Jockey Van Dyke thriving one year after injury

ARCADIA, Calif. – The middle of February last year was a grim period for jockey Drayden Van Dyke. Weeks earlier, he had broken his arm in a gruesome spill at Santa Anita and had a cast that extended above his elbow.
“I couldn’t sleep,” he recalled this month. “I was in a lot of pain and on a lot of medication. There was a lot of stress.”
Van Dyke was sidelined until late June but managed to salvage the 2017 season, winning 61 races, close to the 69 victories he recorded in both 2015 and 2016. The momentum shows no sign of abating.
Through Thursday, Van Dyke ranked seventh in the jockey standings at the winter-spring meeting at Santa Anita with 15 wins. On Monday, Van Dyke is bound for Hot Springs, Ark., to ride Mourinho in the Grade 3 Southwest Stakes for 3-year-olds at Oaklawn Park. Van Dyke, who finished high school in Hot Springs, has already been to Oaklawn Park once this year, to ride Mourinho to a front-running win in the Smarty Jones Stakes on Jan. 15, the colt’s first stakes win and the jockey’s first win at the track.
Mourinho can further enhance his credentials as a leading Triple Crown prospect on Monday in the $500,000 Southwest Stakes at 1 1/16 miles.
“I’m lucky to be in this spot compared to last year,” Van Dyke said.
Van Dyke, who is 23 and can pass for younger, began riding in 2013 and won the Eclipse Award as the nation’s outstanding apprentice jockey of 2014, the year he won two riding titles at Los Alamitos.
Van Dyke won his first Grade 1 stakes on Ring Weekend in the Frank Kilroe Mile in 2015 and had a solid 2016 season, winning six graded stakes.
In the second half of 2017, as he resumed riding following the arm injury, Van Dyke had the best span of his career, winning 10 graded stakes, including four Grade 1 races – the Cotillion Stakes with It Tiz Well, the Awesome Again Stakes on Mubtaahij, the Los Alamitos Starlet aboard Dream Tree, and the Malibu Stakes on City of Light.
Mubtaahij and Dream Tree are trained by Bob Baffert, with whom Van Dyke has become more closely allied in the last eight months. Van Dyke frequently works horses for Baffert in the mornings, including Mourinho.
“He’s definitely training better than he was going into the Smarty Jones,” Van Dyke said. “That’s a good thing.

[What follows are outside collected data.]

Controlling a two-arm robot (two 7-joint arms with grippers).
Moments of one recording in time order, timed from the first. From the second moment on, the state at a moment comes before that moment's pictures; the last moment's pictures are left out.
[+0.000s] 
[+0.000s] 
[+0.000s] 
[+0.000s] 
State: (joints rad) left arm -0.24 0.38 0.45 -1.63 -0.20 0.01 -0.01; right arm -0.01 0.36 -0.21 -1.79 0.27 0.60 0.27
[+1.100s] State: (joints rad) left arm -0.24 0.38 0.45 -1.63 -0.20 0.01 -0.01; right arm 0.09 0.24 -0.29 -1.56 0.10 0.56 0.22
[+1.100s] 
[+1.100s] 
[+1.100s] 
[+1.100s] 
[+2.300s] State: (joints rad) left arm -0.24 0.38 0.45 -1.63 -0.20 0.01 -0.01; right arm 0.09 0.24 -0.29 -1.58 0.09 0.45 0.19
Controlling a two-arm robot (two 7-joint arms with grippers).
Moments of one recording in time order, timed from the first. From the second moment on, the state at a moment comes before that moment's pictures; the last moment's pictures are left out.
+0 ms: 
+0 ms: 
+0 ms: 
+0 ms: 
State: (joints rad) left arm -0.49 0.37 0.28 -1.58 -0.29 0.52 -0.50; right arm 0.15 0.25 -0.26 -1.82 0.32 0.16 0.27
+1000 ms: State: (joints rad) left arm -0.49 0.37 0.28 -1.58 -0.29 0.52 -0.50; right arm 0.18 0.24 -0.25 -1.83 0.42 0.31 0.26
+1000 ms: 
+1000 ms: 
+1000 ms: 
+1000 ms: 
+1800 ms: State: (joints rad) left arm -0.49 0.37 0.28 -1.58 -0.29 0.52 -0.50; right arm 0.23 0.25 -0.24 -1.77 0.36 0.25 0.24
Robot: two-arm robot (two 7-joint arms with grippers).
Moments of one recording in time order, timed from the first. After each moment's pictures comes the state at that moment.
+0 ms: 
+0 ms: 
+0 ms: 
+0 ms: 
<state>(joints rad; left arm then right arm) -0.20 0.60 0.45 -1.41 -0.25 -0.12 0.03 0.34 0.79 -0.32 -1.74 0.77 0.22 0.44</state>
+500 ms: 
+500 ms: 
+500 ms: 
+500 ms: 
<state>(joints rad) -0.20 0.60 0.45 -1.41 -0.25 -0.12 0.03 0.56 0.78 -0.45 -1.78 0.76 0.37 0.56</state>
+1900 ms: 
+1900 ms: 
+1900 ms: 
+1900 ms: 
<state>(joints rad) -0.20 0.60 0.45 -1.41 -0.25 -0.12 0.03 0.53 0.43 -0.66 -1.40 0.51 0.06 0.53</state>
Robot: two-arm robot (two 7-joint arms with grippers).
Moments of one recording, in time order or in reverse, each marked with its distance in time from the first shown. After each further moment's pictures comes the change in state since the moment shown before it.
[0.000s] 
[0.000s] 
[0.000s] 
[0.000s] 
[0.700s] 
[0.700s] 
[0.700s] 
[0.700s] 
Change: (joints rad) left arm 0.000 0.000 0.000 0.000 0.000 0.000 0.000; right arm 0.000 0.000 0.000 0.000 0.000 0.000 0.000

“I’m really happy with his last two works. They won’t give me an easy lead again. If they do, that would be awesome.
“I think he can stalk. He’s a kind horse, not aggressive. I’m confident he likes that track, too.”
Van Dyke credits his agent, Brad Pegram, for helping him get into the Baffert barn. Once there, Van Dyke earned the right to stay, Baffert said.
“He’s learning as we go along,” Baffert said. “The good horses teach you more. He rides with a lot of confidence.”
Early in his career, Van Dyke exercised and rode horses for trainer Tom Proctor. Baffert said working for Proctor gave Van Dyke “a good foundation.”
“He brought him up the right way and made him appreciate how to work with horses,” Baffert said.
Van Dyke rode the 3-year-old filly Dream Tree to a victory in the Grade 2 Las Virgenes Stakes at Santa Anita on Feb. 4. Dream Tree is being pointed to the Kentucky Oaks at Churchill Downs on May 4, and Mourinho may end up in the Kentucky Derby a day later. Van Dyke has never ridden in the Kentucky Derby, but he attended the 2009 Derby, won by Mine That Bird. At the time, Van Dyke was a high school freshman in Louisville.
If Van Dyke makes it to the Derby this year, it will be very gratifying considering the events of the last 13 months.
“It would be a dream come true,” he said. “I want to get that experience if I have a chance.”